C++ - Scope of Variables Created in a Class Method

Question

I'm trying to learn C++, and from my understanding if a variable goes out of scope then it is destroyed and its memory is reallocated. If I have a class and it's method creates a variable, shouldn't that variable be destroyed after the method call? For example:

class TestClass {
public:
struct Pair{
    std::string name;
    int value;
};
void addPair() {
    //should be deleted after push_back is called?
    Pair x = Pair{ std::string{ "Test Object " }, counter++ };
    pairs.push_back(x);
}
void printPairs() {
    for (int i = 0; i < pairs.size(); i++) {
        std::cout << "pair { " << pairs[i].name << " : " << pairs[i].value << " } " << std::endl;
    }
}
void removePair() {
    pairs.pop_back();
}
private:
    int counter;
    std::vector<Pair> pairs;
};

But when I tried addPair() then printPairs() then removePair() it works fine. Why doesn't it throw an error saying invalid access to memory location?

Answer 1

First, access to variables out of scope is undefined behavior. The program might throw an error but it might even work well. So there's no guarantee an error will be raised.

Second, std::vector::push_back makes a copy of its arguments. So nothing to worry about when passing local variables to it.

Answer 2

You said:

from my understanding if a variable goes out of scope then it is destroyed and its memory is reallocated.
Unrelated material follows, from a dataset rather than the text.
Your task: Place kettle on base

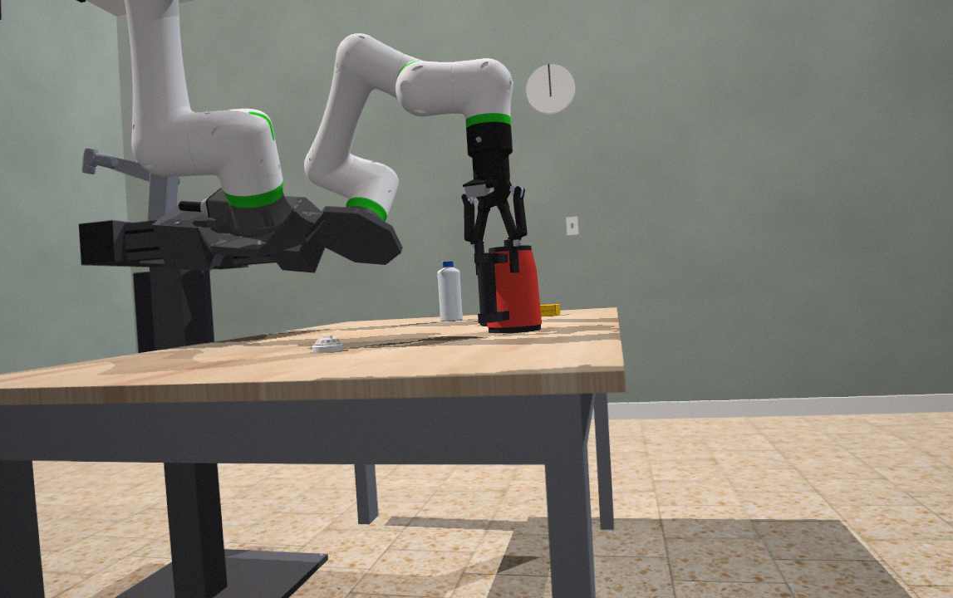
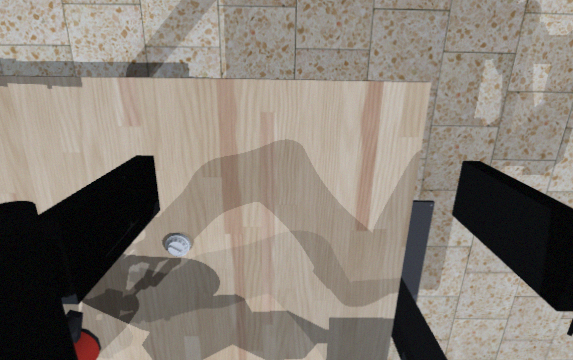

That is correct. "reallocated" is not correct word I would use. I would phrase that as: The memory used by the object is available to be used by other objects.

And then you asked:

If I have a class and it's method creates a variable, shouldn't that variable be destroyed after the method call?

That is correct.

However, your situation is different.

When you use:

pairs.push_back(x);

a copy of x is placed in pairs. The copy continues to live in pairs after the function returns. Hence, printPairs() and removePair() work just fine.